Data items
════════

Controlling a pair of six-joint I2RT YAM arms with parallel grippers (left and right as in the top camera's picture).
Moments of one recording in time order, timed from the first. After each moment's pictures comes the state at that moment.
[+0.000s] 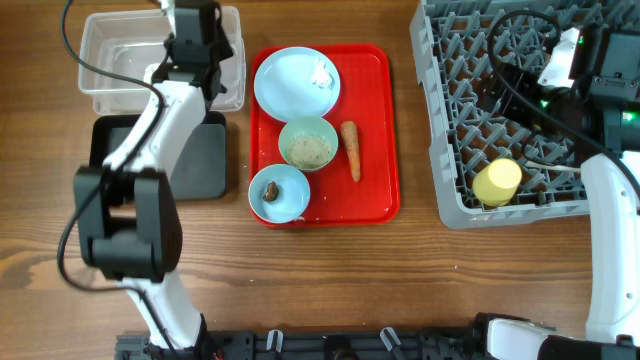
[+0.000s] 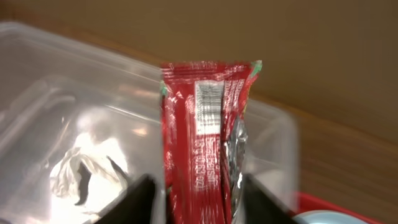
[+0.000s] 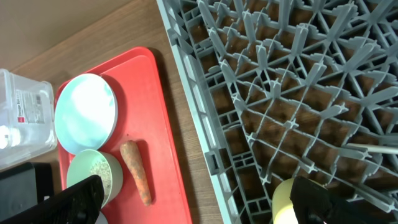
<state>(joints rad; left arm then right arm) -0.11 1.98 1.49 -0.13 -0.33 -0.36 -0.13 1.42 1.47 -0.99 -0.22 0.28</state>
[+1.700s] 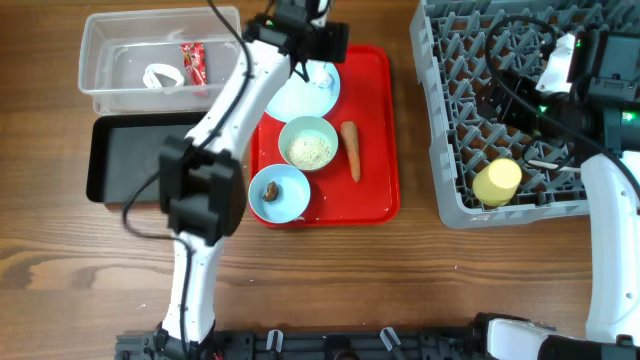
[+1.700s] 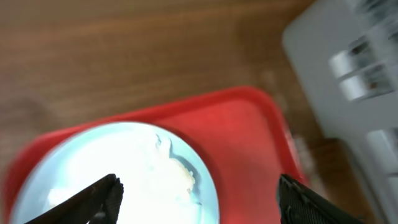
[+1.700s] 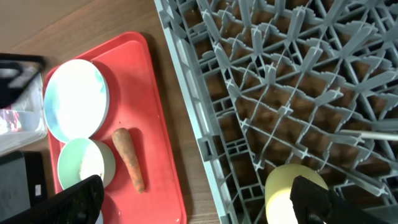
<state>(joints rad) -0.40 2.33 2.15 -0.70 0.08 -0.19 -0.13 1.42 1.47 -1.04 -0.21 0.26</state>
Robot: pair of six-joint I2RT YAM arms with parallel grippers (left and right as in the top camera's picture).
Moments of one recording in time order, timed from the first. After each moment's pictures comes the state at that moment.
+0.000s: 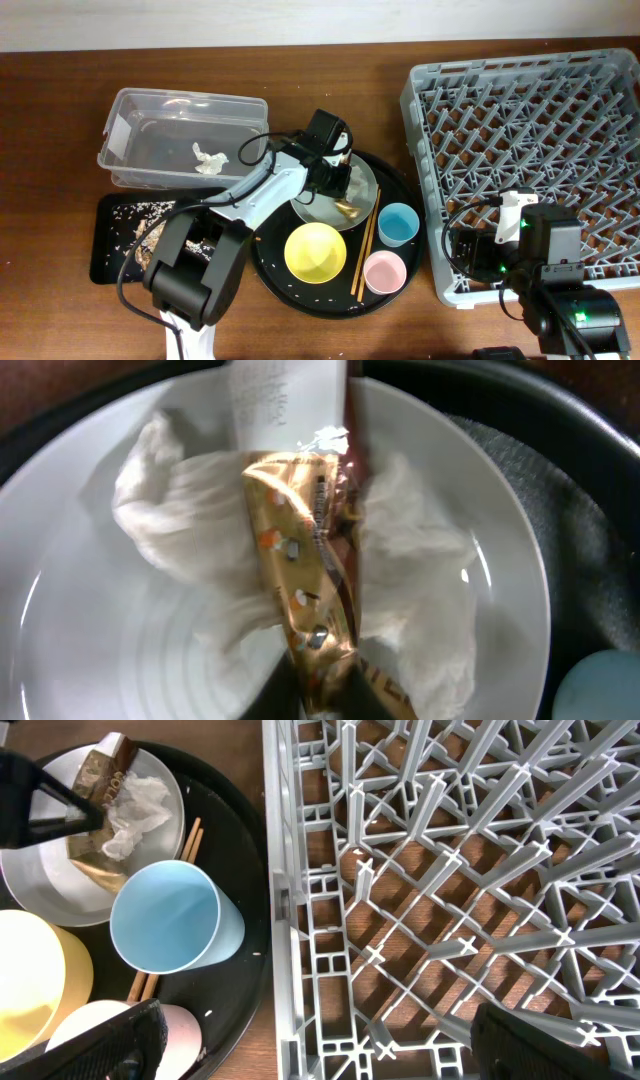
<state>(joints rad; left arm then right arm) -0.54 2.04 1.42 -0.56 0.17 -0.20 0.04 0.77 0.84 -0.97 -0.04 0.11</state>
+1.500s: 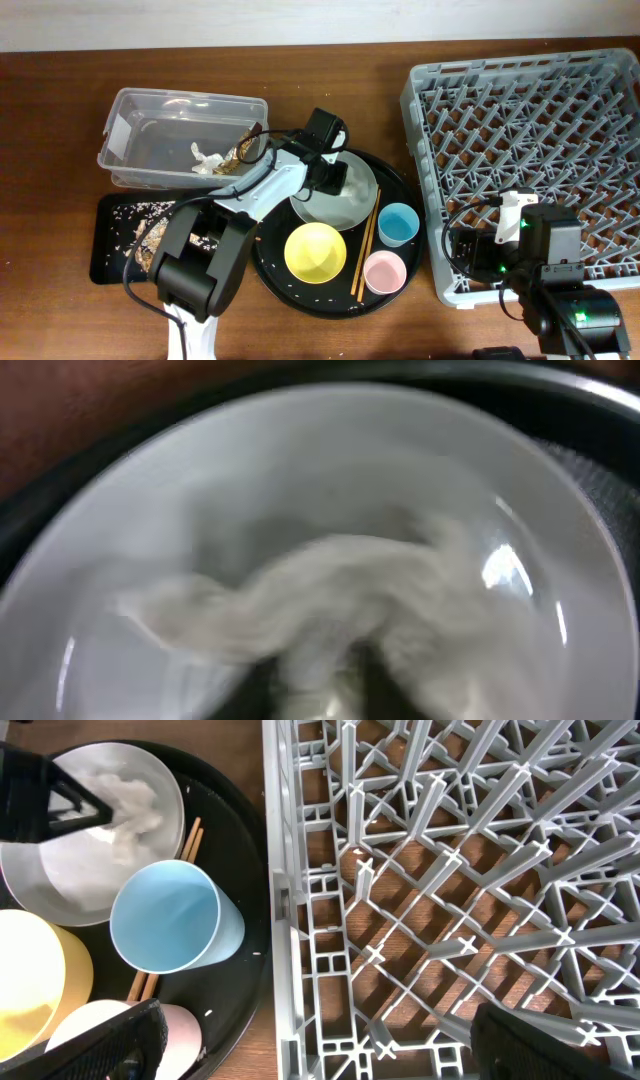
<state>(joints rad) -0.52 2.09 1.44 -0.54 0.12 -0.19 0.04 0.77 0.84 -0.97 -0.04 0.11</state>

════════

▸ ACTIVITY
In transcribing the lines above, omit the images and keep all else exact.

▸ RESPONSE FOR THIS EXERCISE
Controlling a pair of six-joint I2RT YAM arms with parallel grippers (left and right as in the top camera's picture).
Moments of one recording in time order, timed from the first. After each moment's pictures comes the state at that moment.
[+0.000s] 
[+0.000s] 
[+0.000s] 
<state>(joints rad; left arm then right arm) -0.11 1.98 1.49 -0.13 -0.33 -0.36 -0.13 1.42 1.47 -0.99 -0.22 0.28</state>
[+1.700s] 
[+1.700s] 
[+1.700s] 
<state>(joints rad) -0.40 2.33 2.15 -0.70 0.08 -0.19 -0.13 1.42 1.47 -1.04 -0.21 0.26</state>
Robot: pair of six-joint I2RT YAM arms with parallel grippers (left and right as in the top camera's picture).
Moments of one recording in time order, timed from the first. After each moment's pictures comes the state at that moment.
+0.000s: 
<state>(joints rad; left arm then right arm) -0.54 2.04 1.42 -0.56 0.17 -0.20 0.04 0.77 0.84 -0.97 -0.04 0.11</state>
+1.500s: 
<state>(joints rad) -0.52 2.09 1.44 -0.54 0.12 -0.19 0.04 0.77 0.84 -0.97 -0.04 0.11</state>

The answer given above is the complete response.